[Your instructions]: Write out the records in full and without alteration, setting aside their pictures.

[Exercise data]:
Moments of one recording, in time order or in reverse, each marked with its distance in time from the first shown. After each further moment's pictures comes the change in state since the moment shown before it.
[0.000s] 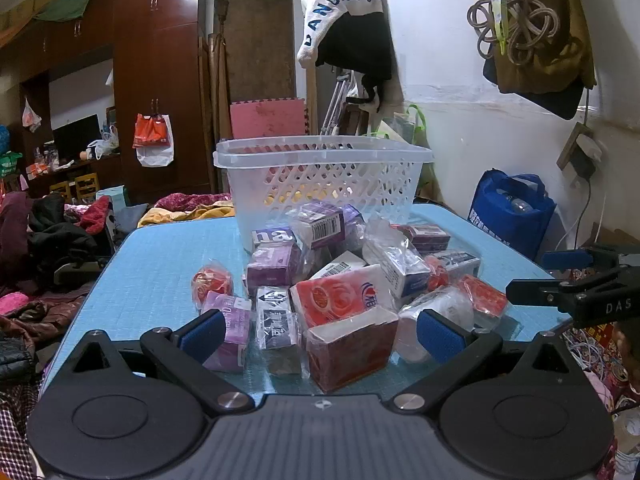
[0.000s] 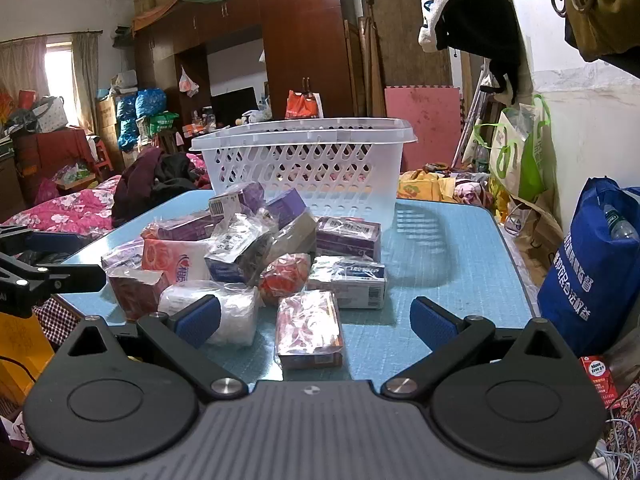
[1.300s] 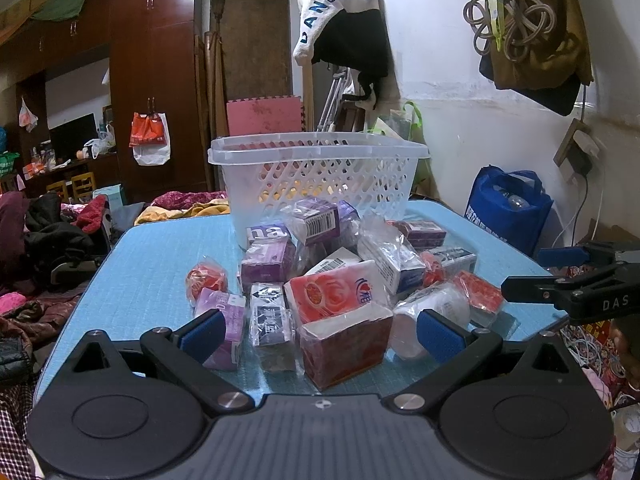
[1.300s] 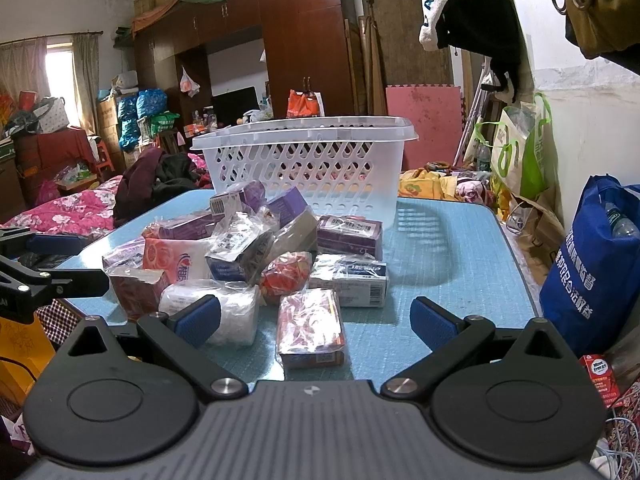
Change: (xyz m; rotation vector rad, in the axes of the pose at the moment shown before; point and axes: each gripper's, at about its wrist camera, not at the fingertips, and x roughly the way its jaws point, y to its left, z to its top) left arm 0.001 -0.003 -0.002 0.005 0.004 -0.009; right arm 0.001 0.001 -0.001 0.003 0.001 0.004
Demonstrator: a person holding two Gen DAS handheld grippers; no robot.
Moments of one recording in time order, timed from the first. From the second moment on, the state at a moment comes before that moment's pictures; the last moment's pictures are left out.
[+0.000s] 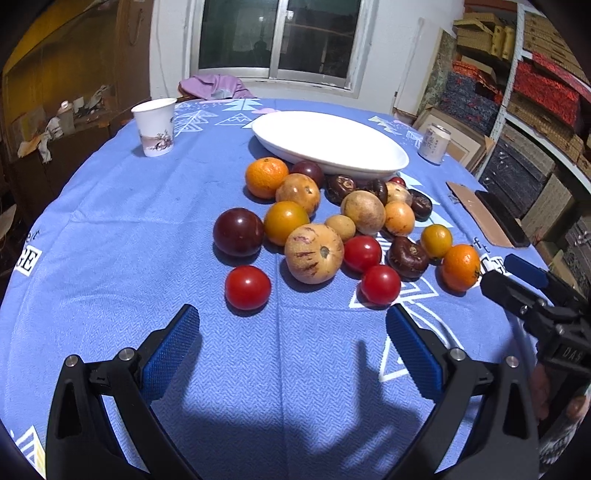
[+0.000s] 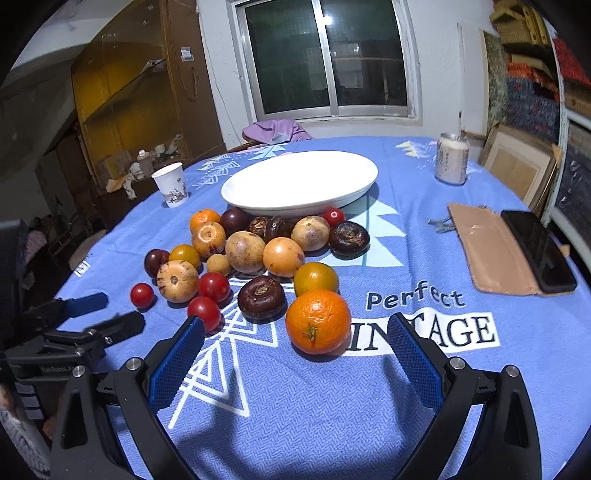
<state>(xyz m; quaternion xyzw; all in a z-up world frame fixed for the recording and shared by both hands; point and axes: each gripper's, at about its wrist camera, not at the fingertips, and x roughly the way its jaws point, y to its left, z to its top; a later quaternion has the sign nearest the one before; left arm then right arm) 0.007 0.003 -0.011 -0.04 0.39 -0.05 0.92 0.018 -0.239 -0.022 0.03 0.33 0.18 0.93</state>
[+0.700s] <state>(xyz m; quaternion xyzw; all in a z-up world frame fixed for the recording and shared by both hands) 0.054 0.016 -0.023 -0.01 0.46 -0.09 0.88 0.035 -0.231 -0.024 0.01 0.42 0.22 0.88</state>
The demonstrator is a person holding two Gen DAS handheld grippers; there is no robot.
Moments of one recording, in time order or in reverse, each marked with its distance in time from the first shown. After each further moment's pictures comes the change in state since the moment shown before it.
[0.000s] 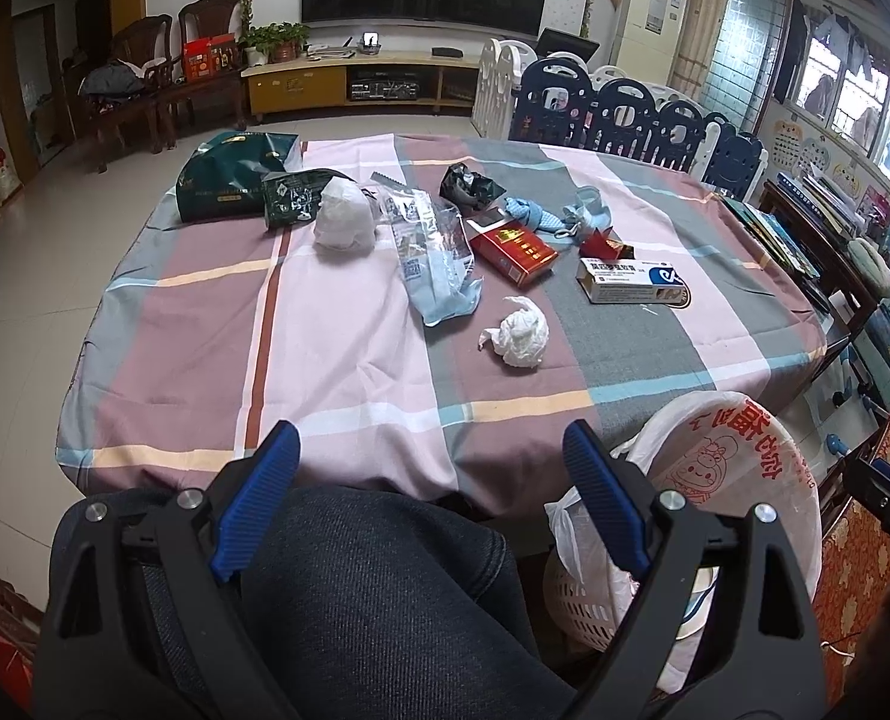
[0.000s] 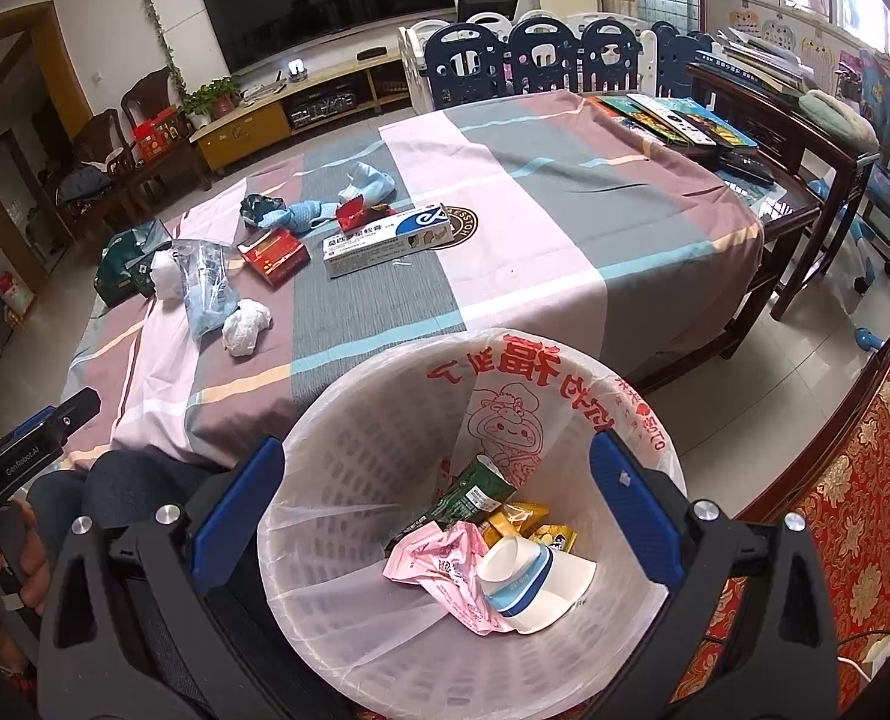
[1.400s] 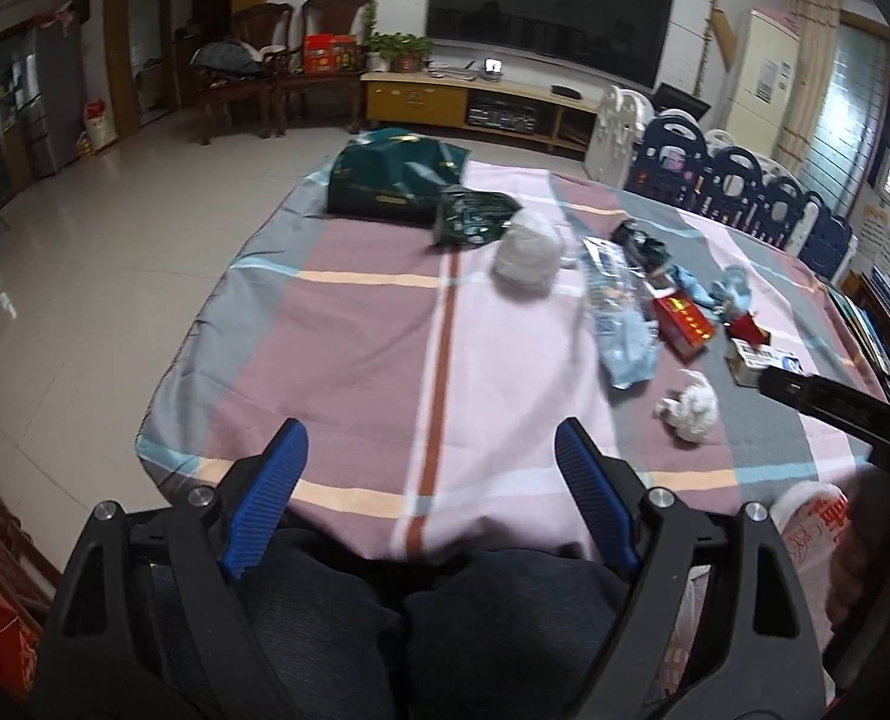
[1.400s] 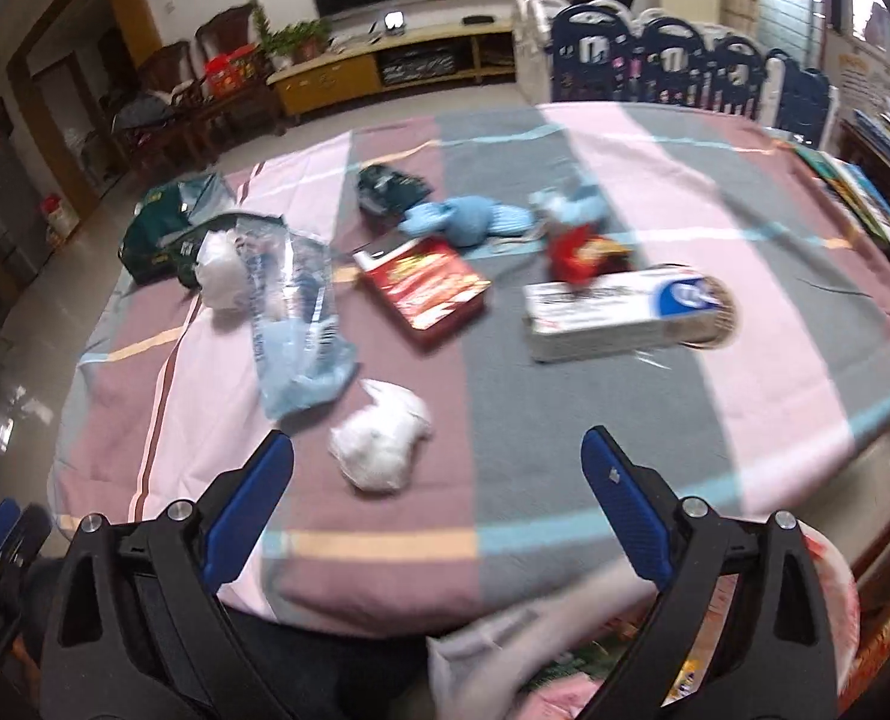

[Response to the task]:
Moments of one recording, in time order or in reverse, each marked with its distance in time from the first shown. After each further moment's pictures comes the change in state since the moment shown before it.
[0.000s] 
[0.000s] 
[1.300s] 
[1.300s] 
Change: (xyz m; rotation vector rad, in the axes of the pose at the moment shown before; point and axes: each gripper's, at about its wrist camera, not at the fingertips, and x roughly the way its jaws point, y to its left, z to its top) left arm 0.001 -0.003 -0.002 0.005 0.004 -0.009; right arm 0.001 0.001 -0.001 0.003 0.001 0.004
Demonstrator: a person holding two Gen DAS handheld grippers; no robot.
Moments of one recording in time order, timed from the first. From the second moment on, the state at a moment comes before that moment's pictures; the last moment's pictures are left out.
[+0.000s] 
[+0.000s] 
<state>(xyz m; quaternion xyzw; all in a z-up world frame fixed for the recording and shared by both hands; point and axes: each gripper's, at about its wrist camera, not at the fingertips, and x roughly the way its jaws point, y to its left, z to its top; a later quaternion has the sign nearest the one before; left arm then right arm) 0.007 0.003 -0.011 -0.04 0.39 -0.05 0.92 0.018 -0.239 -0.022 0.03 0.33 0.18 0.93</state>
[+0.700s] <state>(xyz m; quaternion xyzw; all in a z-up world frame fixed for the recording and shared by both hands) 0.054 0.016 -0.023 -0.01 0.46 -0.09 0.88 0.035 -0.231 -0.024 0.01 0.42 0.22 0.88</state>
The demonstrator is a person holding two Gen DAS handheld grippers; there is no robot.
Moments of one recording, in time order or in reverse, each marked with its distance in time from the first shown. After each further moment's pictures comes the change in state since the moment shown before it.
[0.000s] 
[0.000s] 
[1.400s] 
[1.400s] 

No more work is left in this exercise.